Dans cette partie du monde, la mort soudaine d'un homme politique a souvent fait naître diverses théories du complot. Prenez le cas du général Wladyslaw Sikorski, Premier ministre polonais pendant la guerre, lui-aussi disparu dans le crash d'un avion. Cet accident (survenu à Gibraltar en 1943) priva la Pologne du plus fiable et plus compétent de ses hommes d'Etat à un moment crucial, facilitant par là même la prise de contrôle du pays par les Soviétiques. Aucune enquête sérieuse ne fut menée à l'époque, et la mort du général fut le premier d'une longue série d'évènements tragiques -si bien qu'à tort ou à raison, l'affaire est, encore à ce jour, nimbée d'un voile de mystère.

Si ces secrets et ces déformations de la vérité n'étaient que de simples pommes de discorde pour historiens, tout juste bons à animer les discussions entre spécialistes, leur importance serait sans doute limitée. Mais ils sont bien plus que cela. Pendant cinquante ans, l'Union soviétique a refusé de faire toute la lumière sur les évènements de Katyn; ce mensonge d'Etat a instauré un climat de défiance entre les deux pays -climat qui continue d'entraver leurs relations politiques, économiques et culturelles. La déformation continue de l'histoire russe affecte les Russes eux-mêmes, qui sombrent souvent dans l'apathie et le cynisme. Le manque de franchise passée (et le manque de franchise vis-à-vis du passé) des dirigeants permet par exemple de comprendre pourquoi tant de Russes pensent que le gouvernement ne leur dit pas toute la vérité sur les attaques terroristes, qui brisent régulièrement tout espoir de paix. La transparence dont font montre les autorités russes depuis samedi n'est en rien représentative de leur comportement habituel; les enquêtes entourant leurs propres catastrophes nationales sont souvent plus opaques.

Un certain réconfort

Ceci dit, le passé reste le passé: un pays peut changer; sa culture politique peut s'assouplir; ses hommes d'Etat peuvent cesser de dissimuler tout évènement gênant sous une chape de mensonge et de mystère. Depuis une vingtaine d'années, les dirigeants russes et polonais commencent à pratiquer l'art du dialogue, et parlent de plus en plus avec le peuple (quand ils le veulent bien, certes). C'est là une évolution d'importance, et elle porte déjà ses fruits, comme nous avons pu le constater ces derniers jours.
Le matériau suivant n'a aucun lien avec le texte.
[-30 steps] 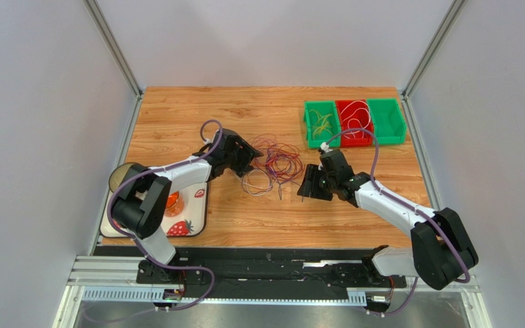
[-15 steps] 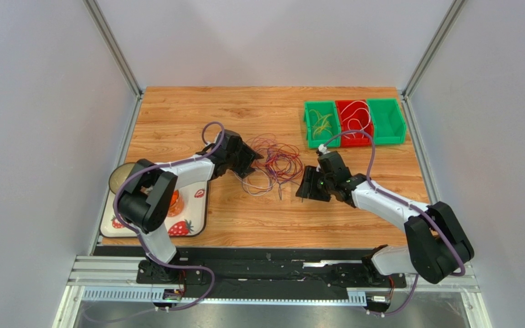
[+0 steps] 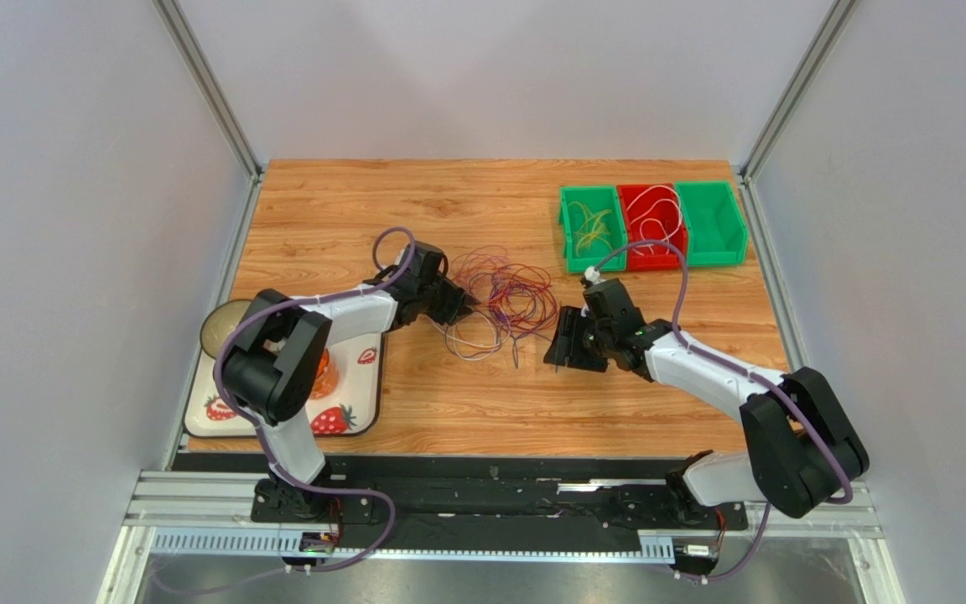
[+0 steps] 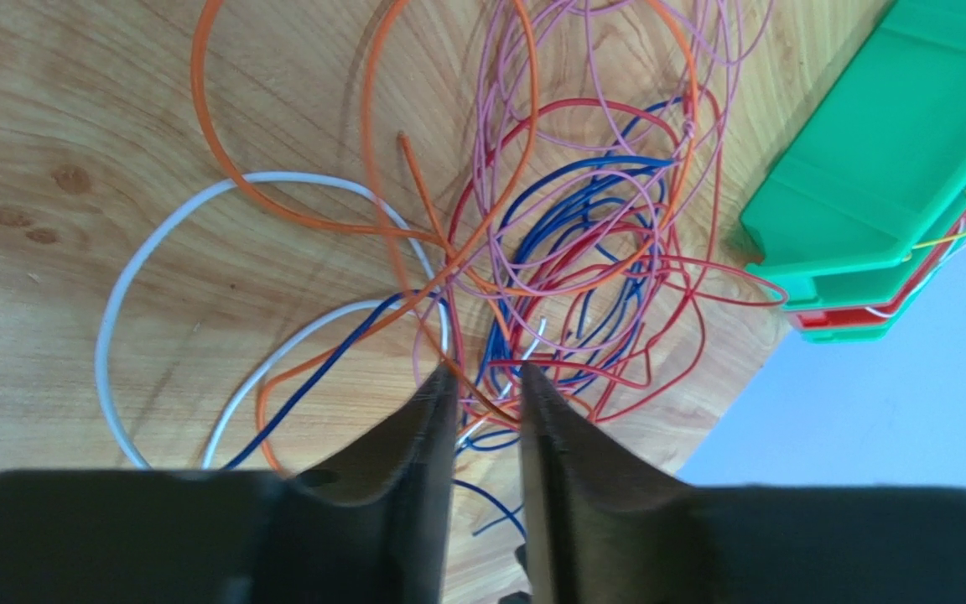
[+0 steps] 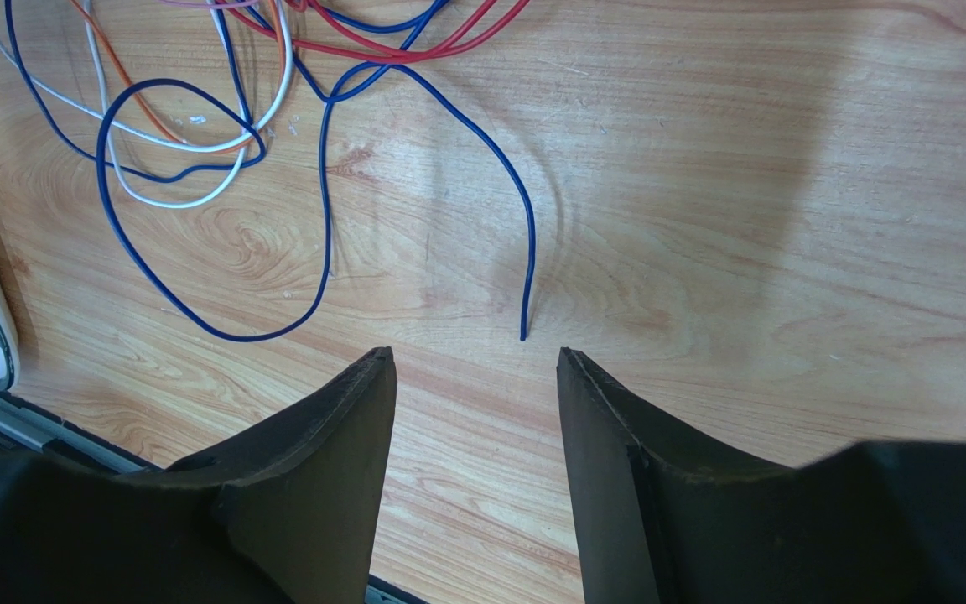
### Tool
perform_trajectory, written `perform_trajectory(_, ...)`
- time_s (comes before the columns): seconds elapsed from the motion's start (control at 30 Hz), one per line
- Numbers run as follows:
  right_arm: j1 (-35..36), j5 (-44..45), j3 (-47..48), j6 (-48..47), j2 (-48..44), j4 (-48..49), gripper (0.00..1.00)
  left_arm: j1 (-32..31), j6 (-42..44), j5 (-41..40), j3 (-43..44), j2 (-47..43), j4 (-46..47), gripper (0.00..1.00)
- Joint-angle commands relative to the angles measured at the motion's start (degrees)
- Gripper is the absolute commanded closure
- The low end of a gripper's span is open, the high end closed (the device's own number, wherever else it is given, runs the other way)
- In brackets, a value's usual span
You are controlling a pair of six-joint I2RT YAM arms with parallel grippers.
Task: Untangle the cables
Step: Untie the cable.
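Note:
The cables (image 3: 501,300) lie as a loose tangle of red, pink, orange, blue and white loops mid-table. My left gripper (image 3: 457,306) is at the tangle's left edge. In the left wrist view its jaws (image 4: 486,378) stand a narrow gap apart, with orange, red and blue strands (image 4: 576,239) crossing between the tips; nothing is pinched. My right gripper (image 3: 564,349) sits at the tangle's right, low over the wood. Its jaws (image 5: 473,355) are open and empty, and a loose blue cable end (image 5: 525,334) lies just ahead of them.
Three bins stand at the back right: green (image 3: 591,229) holding yellow wire, red (image 3: 649,227) holding white wire, green (image 3: 710,223). A strawberry-print tray (image 3: 356,403) with an orange item and a round dish (image 3: 226,325) lie at the left.
The left gripper's jaws have narrowed markedly around strands at the tangle's edge, and that arm has drawn in slightly. The right arm has barely shifted and stays open.

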Motion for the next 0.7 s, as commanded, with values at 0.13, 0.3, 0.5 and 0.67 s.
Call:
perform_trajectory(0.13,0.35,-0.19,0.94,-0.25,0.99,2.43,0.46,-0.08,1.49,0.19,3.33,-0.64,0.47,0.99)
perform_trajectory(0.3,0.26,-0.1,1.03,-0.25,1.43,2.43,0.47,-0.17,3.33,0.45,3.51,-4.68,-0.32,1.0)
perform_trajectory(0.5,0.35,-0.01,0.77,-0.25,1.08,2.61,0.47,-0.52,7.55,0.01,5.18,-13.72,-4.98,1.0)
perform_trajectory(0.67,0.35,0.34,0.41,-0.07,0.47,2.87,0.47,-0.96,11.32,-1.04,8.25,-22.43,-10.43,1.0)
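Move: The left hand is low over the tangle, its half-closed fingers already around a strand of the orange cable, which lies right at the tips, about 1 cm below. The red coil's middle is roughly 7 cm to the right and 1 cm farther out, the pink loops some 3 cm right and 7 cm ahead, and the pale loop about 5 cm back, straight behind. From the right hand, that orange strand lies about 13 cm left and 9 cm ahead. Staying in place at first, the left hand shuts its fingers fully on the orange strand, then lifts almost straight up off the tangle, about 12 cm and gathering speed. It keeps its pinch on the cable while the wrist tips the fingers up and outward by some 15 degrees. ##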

Les familles des fonctionnaires dévoués ayant perdu la vie dans l'accident n'auront pas à attendre soixante-dix années pour savoir ce qui s'est réellement passé; en cette terrible semaine, cette simple pensée m'apporte un peu de réconfort. La catastrophe survenue dans cette étrange forêt du meurtre et du secret nous replonge dans les affres d'un douloureux passé. Mais nous pouvons être sûrs d'une chose: elle ne sera pas passée sous silence; elle ne deviendra pas une «zone d'ombre» de plus dans l'histoire de cette région tourmentée.